Smart Injection Management

  • Latency optimization and timeout handling
  • Method fallback chains for reliability
  • Configurable injection strategies per application

Features

  • default: Core text injection functionality with safe defaults
  • atspi: Linux AT-SPI accessibility backend
  • wl_clipboard: Clipboard-based injection via wl-clipboard-rs
  • enigo: Cross-platform input simulation
  • ydotool: Linux uinput automation
  • kdotool / xdg_kdotool: KDE/X11 window activation assistance (alias supported)
  • regex: Compiled allow/block list patterns (regex)
  • all-backends: Enable all available backends
  • linux-desktop: Enable recommended Linux desktop backends

Backend Selection Strategy

The system tries backends in this order (skips unavailable methods):

  1. AT-SPI Insert - Direct text insertion via accessibility API (most reliable when supported)
  2. ClipboardPaste - Composite strategy: set clipboard → paste via AT-SPI or ydotool (fallback)
  • Only registered if at least one paste mechanism works
  • Fails if neither paste mechanism works
  1. KDotool Assist - Window activation help (opt-in, X11 only)
  2. Enigo - Cross-platform input simulation (opt-in)
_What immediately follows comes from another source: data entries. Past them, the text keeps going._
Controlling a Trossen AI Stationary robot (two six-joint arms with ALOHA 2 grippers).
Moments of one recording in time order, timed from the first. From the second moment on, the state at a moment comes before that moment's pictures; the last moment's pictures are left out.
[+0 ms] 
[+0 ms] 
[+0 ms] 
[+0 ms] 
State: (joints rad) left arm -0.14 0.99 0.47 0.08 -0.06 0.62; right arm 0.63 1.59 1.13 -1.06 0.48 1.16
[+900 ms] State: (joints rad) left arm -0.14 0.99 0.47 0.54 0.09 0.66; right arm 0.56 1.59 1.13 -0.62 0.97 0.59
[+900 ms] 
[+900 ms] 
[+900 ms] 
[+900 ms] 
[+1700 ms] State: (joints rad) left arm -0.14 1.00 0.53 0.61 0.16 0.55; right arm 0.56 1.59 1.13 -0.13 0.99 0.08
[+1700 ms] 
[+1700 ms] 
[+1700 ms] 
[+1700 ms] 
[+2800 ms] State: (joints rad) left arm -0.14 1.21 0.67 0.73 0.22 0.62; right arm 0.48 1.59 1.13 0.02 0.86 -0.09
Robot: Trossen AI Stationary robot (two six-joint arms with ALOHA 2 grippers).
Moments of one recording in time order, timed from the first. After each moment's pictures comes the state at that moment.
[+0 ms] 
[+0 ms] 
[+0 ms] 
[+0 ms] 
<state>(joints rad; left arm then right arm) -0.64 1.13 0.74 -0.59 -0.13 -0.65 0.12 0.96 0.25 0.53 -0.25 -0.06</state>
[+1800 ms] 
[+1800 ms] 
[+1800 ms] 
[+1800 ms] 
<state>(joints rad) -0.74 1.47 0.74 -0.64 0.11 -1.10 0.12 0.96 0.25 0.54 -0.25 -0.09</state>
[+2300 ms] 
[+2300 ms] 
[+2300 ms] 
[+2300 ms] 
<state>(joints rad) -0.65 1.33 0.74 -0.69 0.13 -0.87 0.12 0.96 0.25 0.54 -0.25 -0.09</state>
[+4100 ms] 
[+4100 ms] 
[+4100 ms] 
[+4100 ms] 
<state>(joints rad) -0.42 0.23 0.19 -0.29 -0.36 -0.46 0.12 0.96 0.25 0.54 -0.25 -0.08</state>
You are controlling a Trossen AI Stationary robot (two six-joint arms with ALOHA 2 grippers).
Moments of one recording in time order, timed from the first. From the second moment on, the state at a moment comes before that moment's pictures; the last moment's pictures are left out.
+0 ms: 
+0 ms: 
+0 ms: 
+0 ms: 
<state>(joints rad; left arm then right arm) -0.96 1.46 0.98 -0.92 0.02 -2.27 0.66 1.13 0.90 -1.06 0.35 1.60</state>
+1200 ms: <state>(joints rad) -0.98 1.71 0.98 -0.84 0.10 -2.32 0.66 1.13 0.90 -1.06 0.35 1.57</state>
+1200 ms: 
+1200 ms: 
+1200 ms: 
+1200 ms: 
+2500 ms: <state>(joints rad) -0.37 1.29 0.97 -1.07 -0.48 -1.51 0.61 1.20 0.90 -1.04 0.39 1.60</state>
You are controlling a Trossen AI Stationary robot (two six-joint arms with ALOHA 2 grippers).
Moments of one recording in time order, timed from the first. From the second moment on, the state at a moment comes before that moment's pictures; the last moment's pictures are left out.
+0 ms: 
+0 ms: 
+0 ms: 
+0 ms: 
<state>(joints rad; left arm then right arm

Note: There is NO "clipboard-only" backend. Setting clipboard without triggering paste is useless for automation.

Configuration

CLI Options

  • --allow-kdotool: Enable KDE-specific tools
  • --allow-enigo: Enable Enigo input simulation
  • --restore-clipboard: Restore clipboard contents after injection
    • Note: By default clipboard restoration is enabled for the clipboard-based injectors and controlled by clipboard_restore_delay_ms (default ~500ms). You can tune or disable behavior via configuration.
  • --inject-on-unknown-focus: Inject even when focus detection fails

Timing Controls

  • --max-total-latency-ms: Maximum time allowed for injection
  • --per-method-timeout-ms: Timeout per backend attempt
  • --cooldown-initial-ms: Delay before first injection attempt

System Requirements

Linux

# For AT-SPI support
sudo apt install libatk-bridge2.0-dev

# For X11 helpers
sudo apt install libxtst-dev wmctrl

# For clipboard functionality
sudo apt install xclip wl-clipboard

# For ydotool-based paste fallback (optional)
sudo apt install ydotool

Security Considerations

Text injection requires various system permissions:

  • X11: Access to X server for input simulation
  • Wayland: May require special permissions for input
  • AT-SPI: Accessibility service access
  • Clipboard: Read/write access to system clipboard

Usage

Enable through the main ColdVox application:

# Basic text injection
cargo run --features text-injection

# With specific backends
cargo run --features text-injection -- --restore-clipboard

Dependencies

  • Backend-specific libraries (optional based on features)
  • Platform integration libraries for focus detection
  • Async runtime support for timeout handling

Testing

All tests use real desktop applications and injection backends with full desktop environments available in all environments:

# Run crate tests with real injection validation
cargo test -p coldvox-text-injection --locked

# No-default-features with real hardware
cargo test -p coldvox-text-injection --no-default-features --locked

# Regex feature with real injection testing
cargo test -p coldvox-text-injection --no-default-features --features regex --locked

See docs/testing.md for details on live/CI testing and feature matrices.